What Strikes Me About These Cases
What amazes me about these cases is they are not classic great facts cases. In the last big Maryland Court of Appeals dram shop case in 2013 involved a high-speed crash on I-270 by a guy who had been served 20 drinks and killed a ten-year-old. Pure unambiguous tragedy. In Dankos, we have a kid who gets in the car with a 22-year-old driver and the case is about his choice of riding with someone who is drunk. That is a tough case and will still be a tough case at trial. In Kirakos, the facts are also low on the “ole my goodness” scale. The “minor” is an adult. His BAC was not so high that you could say that any reasonable person would know the boy was drunk. These are not slam dunk cases at trial. This tells me the court feels pretty strongly about the premise of liability in these cases.
How the Court Ruled
In Dankos, the Court of Appeals finds that Dankos could establish that the mom was a proximate cause of the boy’s injuries after concluding that the mom owed a duty of care to the boy under CR § 10-117. All of the counts in Dankos’s complaint meet the requirements for establishing a negligence claim, and Dankos contends that CR § 10-117 creates a duty for the mom to prevent a minor from consuming alcohol on her premises. The court reviews a history of cases in Maryland that discuss if CR § 10-117 is a statute or ordinance rule, and finds that it does protect a class of persons – those under 21. The next step is that Dankos must show that “the violation proximately caused the injury complained of.” More specifically more specifically that the boy was within the class of persons sought to be protected by the statute and that the harm is one that the drafters of the statute intended to prevent. The court finds that Dankos does plead this sufficiently. Further, the court holds that CR § 10-117 means that “children under 21 are less able to make responsible decisions regarding consuming alcohol and therefore are more susceptible to harm when presented with the opportunity to excessively drink in a social/peer-pressured setting.”

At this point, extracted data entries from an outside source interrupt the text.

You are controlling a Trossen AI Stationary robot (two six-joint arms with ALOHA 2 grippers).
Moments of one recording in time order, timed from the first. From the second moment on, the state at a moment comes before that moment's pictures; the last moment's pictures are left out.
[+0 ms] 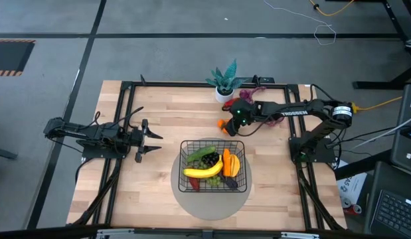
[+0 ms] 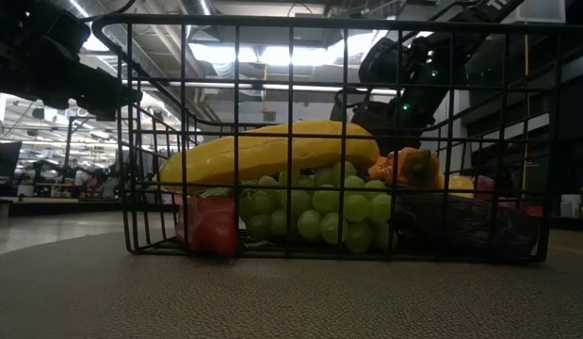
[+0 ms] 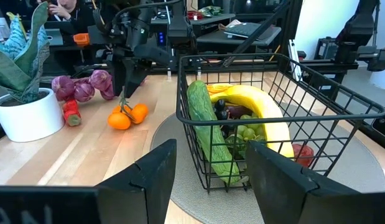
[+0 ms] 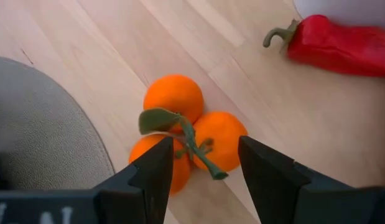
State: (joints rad) left arm -0.14 0.06 0.01 0.04 -0.14 0.00; right arm -0.31 1.57 0.86 -0.27 0.07 0.41
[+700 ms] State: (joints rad) left arm -0.14 0.06 0.01 0.04 -0.14 0.00; right arm -0.31 1.57 0.86 -0.27 0.07 0.38
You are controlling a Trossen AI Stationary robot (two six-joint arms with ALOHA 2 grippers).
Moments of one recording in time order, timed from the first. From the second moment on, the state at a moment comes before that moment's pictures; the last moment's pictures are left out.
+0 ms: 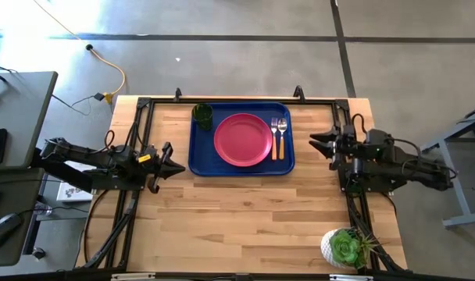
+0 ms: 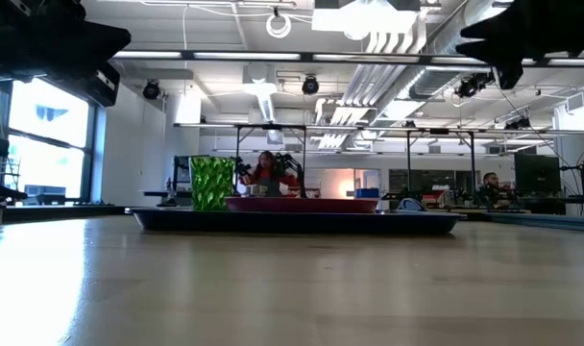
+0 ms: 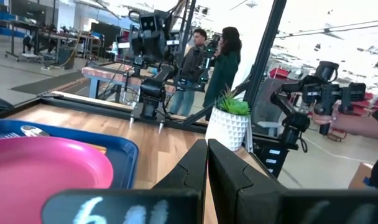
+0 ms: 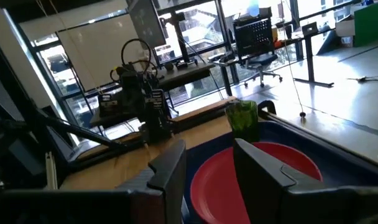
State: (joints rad) left arm -0.18 0.20 0.01 0.30 -0.07 -0.23; right arm -0.19 0.19 0.35 -0.13 0.04 0.27
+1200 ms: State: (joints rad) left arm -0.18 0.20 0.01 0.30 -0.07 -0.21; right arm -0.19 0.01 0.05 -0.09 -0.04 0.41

In Kiriakos, the issues presented to the Court of Appeals include that assuming a duty existed, if the acts of the older friend establish a prima facie claim for negligence under fundamental tort principles, and if Maryland should recognize a narrowly tailored definition of social host liability when an adult provides excessive amounts of alcohol to a teenager, knowing he will soon drive.
The court distinguishes the case from the 2013 decision in Warr v. JMGM Group that I mentioned above based on Robinson’s age and venue of intoxication which are under CR § 10-117. Accordingly, the court finds that Kirakos can maintain a limited social host cause of action against Phillips through negligent entrustment based on the public policy in CR § 10-117.
The older friend, in this case, argued that the victim cannot establish proximate cause because the most critical event in the chain of events was the younger friend’s decision to drink. However, the court holds that this decision does not disrupt the ‘causal chain’ and does not destroy the claim against Phillips. The court also finds that the harm to the victim was foreseeable based on the facts surrounding the incident. Of course, it is entirely foreseeable that giving an 18-year-old alcohol and letting him drive is going to get someone killed.
I know the court is trying to reconcile this case with the Warr opinion which explicitly ruled that there is no dram shop liability in Maryland. But I do think these cases are the first step towards a new era of holding bars and restaurants responsible when they knowingly overserve people who go and kill someone. This would be a good thing for Maryland and justice.